= Louis Loss =

American lawyer (1914–1997)

Louis Loss (June 11, 1914 – December 13, 1997) was an American legal scholar. He was considered to be the intellectual father of modern securities law. He served as the William Nelson Cromwell Professor of Law Emeritus at Harvard Law School. He is best known for his treatise Securities Regulation, which is still considered to be the definitive authority on the subject and which has been cited over 50 times by the Supreme Court of the United States. The Oxford English Dictionary credits him with having coined the word tippee, to refer to someone who trades stock after getting a tip from a corporate insider.

==Education and SEC career==
Loss graduated from the University of Pennsylvania with a B.S. in 1934 and Yale Law School with his LL.B. in 1937. He was also granted an honorary A.M. from Harvard University in 1953. Upon his graduation from Yale, Loss joined the Securities and Exchange Commission, where he served as staff attorney from 1937 to 1944, chief counsel of the Division of Trading and Exchanges from 1944 to 1948, and associate general counsel from 1948 to 1952. While at the SEC, he helped develop the initial theories that enabled the Securities and Exchange Commission to use the broadly worded anti-fraud provisions of the securities law to prosecute insider trading, an area not directly addressed by the law itself.

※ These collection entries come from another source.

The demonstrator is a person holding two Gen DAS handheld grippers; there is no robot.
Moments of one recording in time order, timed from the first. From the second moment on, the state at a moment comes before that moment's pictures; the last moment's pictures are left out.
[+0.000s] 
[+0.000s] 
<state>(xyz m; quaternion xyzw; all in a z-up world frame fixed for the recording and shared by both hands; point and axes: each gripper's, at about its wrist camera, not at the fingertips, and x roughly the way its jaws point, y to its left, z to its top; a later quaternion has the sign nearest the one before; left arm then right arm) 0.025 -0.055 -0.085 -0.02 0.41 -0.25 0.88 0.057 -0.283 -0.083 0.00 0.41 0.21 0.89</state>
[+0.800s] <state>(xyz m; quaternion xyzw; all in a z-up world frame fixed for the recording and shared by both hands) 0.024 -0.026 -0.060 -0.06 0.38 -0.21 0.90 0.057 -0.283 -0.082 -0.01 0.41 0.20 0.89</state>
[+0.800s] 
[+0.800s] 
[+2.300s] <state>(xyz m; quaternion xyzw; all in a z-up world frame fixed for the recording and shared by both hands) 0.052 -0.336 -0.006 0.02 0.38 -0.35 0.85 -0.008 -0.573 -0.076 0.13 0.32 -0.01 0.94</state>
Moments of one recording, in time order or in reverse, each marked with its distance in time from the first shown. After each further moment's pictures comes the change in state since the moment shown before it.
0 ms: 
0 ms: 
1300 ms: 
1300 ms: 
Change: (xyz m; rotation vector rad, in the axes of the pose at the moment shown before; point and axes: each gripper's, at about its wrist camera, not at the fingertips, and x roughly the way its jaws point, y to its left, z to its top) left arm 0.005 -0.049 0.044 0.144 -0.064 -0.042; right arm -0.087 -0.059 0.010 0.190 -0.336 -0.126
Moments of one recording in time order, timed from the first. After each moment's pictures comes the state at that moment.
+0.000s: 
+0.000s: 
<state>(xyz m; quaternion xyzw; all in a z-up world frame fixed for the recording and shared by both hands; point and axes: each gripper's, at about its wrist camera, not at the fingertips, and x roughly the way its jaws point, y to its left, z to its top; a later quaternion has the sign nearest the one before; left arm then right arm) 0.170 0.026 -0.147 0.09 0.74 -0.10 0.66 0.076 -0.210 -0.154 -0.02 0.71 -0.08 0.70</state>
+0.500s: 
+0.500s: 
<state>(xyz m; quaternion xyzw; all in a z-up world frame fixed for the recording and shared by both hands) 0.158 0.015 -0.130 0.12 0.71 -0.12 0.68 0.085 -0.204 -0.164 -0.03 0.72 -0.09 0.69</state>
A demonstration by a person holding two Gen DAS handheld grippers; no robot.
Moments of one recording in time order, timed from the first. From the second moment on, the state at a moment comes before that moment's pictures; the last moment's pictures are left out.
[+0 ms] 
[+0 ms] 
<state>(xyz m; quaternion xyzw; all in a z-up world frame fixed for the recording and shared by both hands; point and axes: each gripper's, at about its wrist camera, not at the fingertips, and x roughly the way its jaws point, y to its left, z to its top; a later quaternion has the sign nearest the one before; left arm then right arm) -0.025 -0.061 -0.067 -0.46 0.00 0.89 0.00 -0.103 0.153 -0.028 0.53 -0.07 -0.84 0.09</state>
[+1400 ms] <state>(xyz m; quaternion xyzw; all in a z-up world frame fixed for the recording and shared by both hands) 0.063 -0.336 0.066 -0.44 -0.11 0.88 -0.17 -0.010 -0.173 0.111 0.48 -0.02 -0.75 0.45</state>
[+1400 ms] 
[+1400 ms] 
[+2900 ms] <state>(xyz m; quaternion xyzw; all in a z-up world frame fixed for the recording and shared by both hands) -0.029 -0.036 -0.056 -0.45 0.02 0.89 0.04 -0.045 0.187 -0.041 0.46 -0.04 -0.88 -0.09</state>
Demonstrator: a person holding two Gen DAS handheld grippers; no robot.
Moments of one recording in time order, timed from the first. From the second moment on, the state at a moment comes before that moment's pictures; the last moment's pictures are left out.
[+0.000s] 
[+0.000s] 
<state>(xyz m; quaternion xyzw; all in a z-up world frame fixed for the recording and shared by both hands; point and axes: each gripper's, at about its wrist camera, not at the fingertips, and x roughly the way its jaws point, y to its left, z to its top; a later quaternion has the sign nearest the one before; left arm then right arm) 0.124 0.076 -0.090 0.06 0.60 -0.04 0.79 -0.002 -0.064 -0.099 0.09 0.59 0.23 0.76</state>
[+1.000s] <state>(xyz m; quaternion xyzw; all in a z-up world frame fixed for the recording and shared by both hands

==Career as a law professor==
Loss held part-time teaching positions at Wharton School of Finance of University of Pennsylvania, Yale Law School and George Washington University Law School before joining the faculty of Harvard Law School in 1952. He served as Professor of Law from 1952 to 1962 and William Nelson Cromwell Professor of Law from 1962 to 1984. During his tenure at Harvard, he was offered the chairmanship of the SEC by President John F. Kennedy, but he declined. He became William Nelson Cromwell Professor of Law Emeritus in 1984. Among his many students at Harvard were U.S. Supreme Court Justices Kennedy, Ginsburg, Scalia, and Souter. Though lacking dynamism as a lecturer, he remained one of the most popular and admired professors among Harvard Law School students as well as among faculty. He also served as director of the Harvard Law School Program of Instruction for Lawyers from 1977 to 1984. In academic year 1986/1987 Loss spent his final year teaching as a visiting professor at University of Pennsylvania Law School. After his death, Volume 111 #8 of the Harvard Law Review was dedicated to him. Loss' wife, Bernice, served as Curator of the Harvard Law School art collection, which includes dozens of paintings of English and American jurists.